Indian Stock Markets Close Higher on Positive Economic Survey Outlook

by

Bhupendra Singh Chundawat

Indian Stock Markets Close Higher on Positive Economic Survey Outlook

Mumbai: The Indian stock markets closed in the green for the third consecutive day on Thursday, buoyed by optimistic projections in the recently released economic survey. The BSE Sensex ended 221.69 points, or 0.27%, higher at 82,566.37, while the NSE Nifty gained 76.15 points, or 0.30%, to close at 25,418.90.

The market rally was largely driven by strong buying in metal and energy stocks. Sectoral indices reflected this trend with Nifty Metal rising 3.07%, Nifty Energy up 1.87%, Nifty Commodities gaining 1.58%, and Nifty Private Bank increasing 1.03%. Other sectors like Nifty Infrastructure, Nifty PSE, and Nifty Oil & Gas also recorded gains ranging from 0.78% to 0.85%.

On the other hand, sectors such as Nifty India Defence, Nifty Healthcare, Nifty FMCG, Nifty Pharma, Nifty PSU Bank, Nifty IT, and Nifty Auto ended the session lower, with declines between 0.68% and 1.21%.

Midcap and smallcap stocks outperformed largecaps, with the Nifty Midcap 100 index rising 102.40 points (0.18%) to 58,541 and the Nifty Smallcap 100 index gaining 34.05 points (0.20%) to close at 16,825.

Among individual stocks, Tata Steel, L&T, Axis Bank, ITC, NTPC, Adani Ports, ICICI Bank, Power Grid, Bharti Airtel, SBI, HDFC Bank, and Bajaj Finserv were notable gainers.
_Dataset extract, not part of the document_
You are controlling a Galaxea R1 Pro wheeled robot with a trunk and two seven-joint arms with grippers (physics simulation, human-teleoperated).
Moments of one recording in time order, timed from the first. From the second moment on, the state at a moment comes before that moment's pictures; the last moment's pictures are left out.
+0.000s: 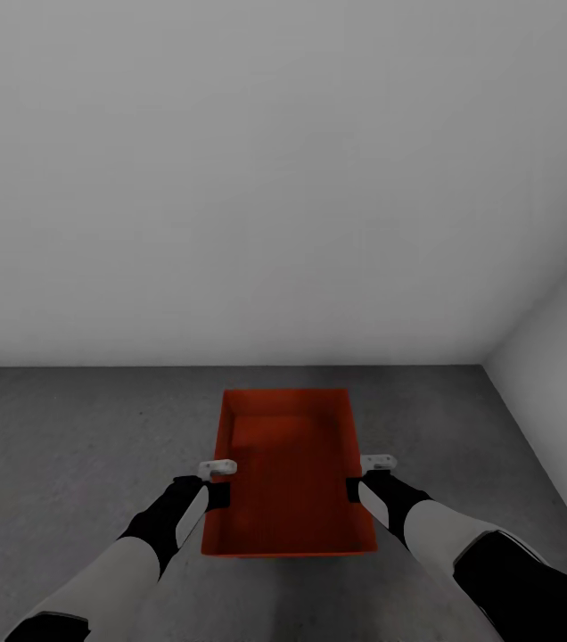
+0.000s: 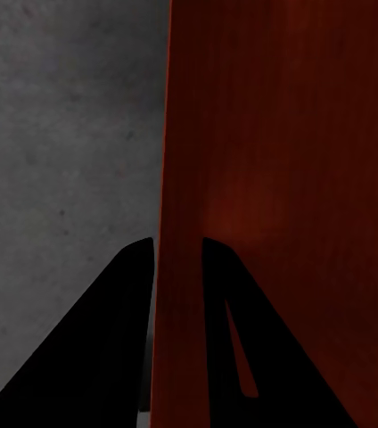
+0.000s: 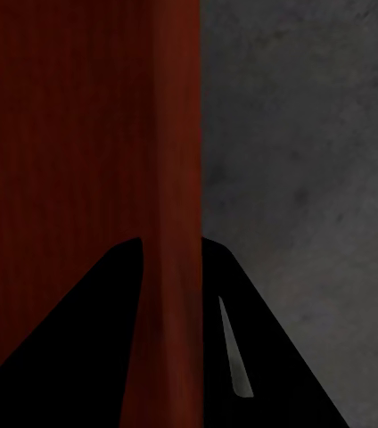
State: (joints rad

Meanwhile, Asian Paints, Indigo, Maruti Suzuki, BEL, Mahindra & Mahindra, TCS, Sun Pharma, HUL, Trent, Titan, ITC, and Ultratech Cement were among the laggards.

Market experts attributed the positive sentiment to the economic survey’s strong growth estimates for the financial year 2026-27. Additionally, rising geopolitical tensions between the US and Iran have contributed to a surge in precious metals prices. As a result, gold prices on the MCX crossed ₹1.70 lakh per 10 grams, while silver surged above ₹4 lakh per kilogram.

The overall market movement reflects cautious optimism among investors, balancing domestic growth prospects with global uncertainties.